Can we talk?

One of the things that makes the Catholic culture wars so frustrating is the intractable, black-and-white position that people take on the subject of dissent.

Great numbers of folks have jumped to one extreme or the other on dissent and are convinced that anyone who doesn't agree with their side is either dishonest or just stupid.

I wrote a blog about the possibility of responsible dissent which appeared Sept. 9 ("Dissent? Don't You Dare!") and got dozens of comments from right-wingers who presented their position of what it takes to be a loyal Catholic. Here are a few excerpts:

  • "Dissenters have already excommunicated themselves … and don't even realize it."
  • "The church's teaching on faith and morals are infallible … This is almighty God that's speaking."
  • "Be honest and go to the Episcopal Church."
  • "Any time one talks about dissent, it is a wound … Doctrine must be preserved as a whole and cannot change."

These are conservative people who have drawn a line in the sand, accepting a position held by teachers, family, friends, pastors, even bishops and popes, that any deviation from official teaching is wrong, regardless of the reason.

They cling to this as one would to a lifejacket in a swirling sea. There is no room for difference of opinion since those who disagree are marked as hypocrites, traitors or heretics.

There's a lot of anger here.

At the other end of the spectrum were many who agreed with my position and took the occasion to extol individual conscience as the supreme arbiter of decision making, but without adding any qualification.

Others, perhaps influenced by the Republican presidential debaters, changed the subject in order to rant on the bishops. Some samples:

  • "It's rather like the bishops hiding and moving abuser priests to avoid scandal."
  • "The boys in red have made many stupid and probably immoral decisions with respect to handling pedophile priests."
  • "It is B16 who … by not allowing discussion and dialogue and reform…destroys the sacred trust with the laity and clergy."

I have talked with many liberal Catholics in recent years who insist they can dissent about any teaching with or without reason. Some of these have become so disenchanted that they dismiss the office of pope and bishop and the teaching authority of the church. For practical purposes they have given up hope that the Holy Spirit may be leading us – painfully -- to a better understanding of Catholicism.

There's a lot of anger here too.

Still, among the comments I found readers who did not take an intransigent position. These are thoughtful, searching folks who read, pray and ponder thorny problems like dissent without coming to rancorous or absolutist positions. The hang-up here is that these searchers, like the proverbial choir, talk only to like-minded associates, so their balance doesn't get into the discussion.
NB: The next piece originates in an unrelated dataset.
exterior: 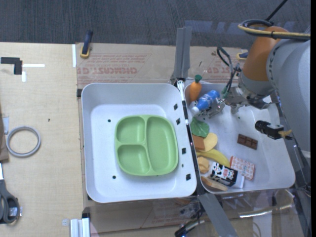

More often than not, it's the extremists who frame the debate.

So can we talk?

I have this idea of a debate on dissent in the church, or better, a series of debates between qualified representatives from left and right -- no grandstanding, no polarizing, no gotcha questions, no yelling.

Undoubtedly, the result would not lead to mass conversions from either camp, but it just might lower the decibel level, even set a tone of respect we haven't seen in a long time.

Somehow, we've got to get out of this quagmire that has turned Catholicism into the quintessential dysfunctional family of the 21st century.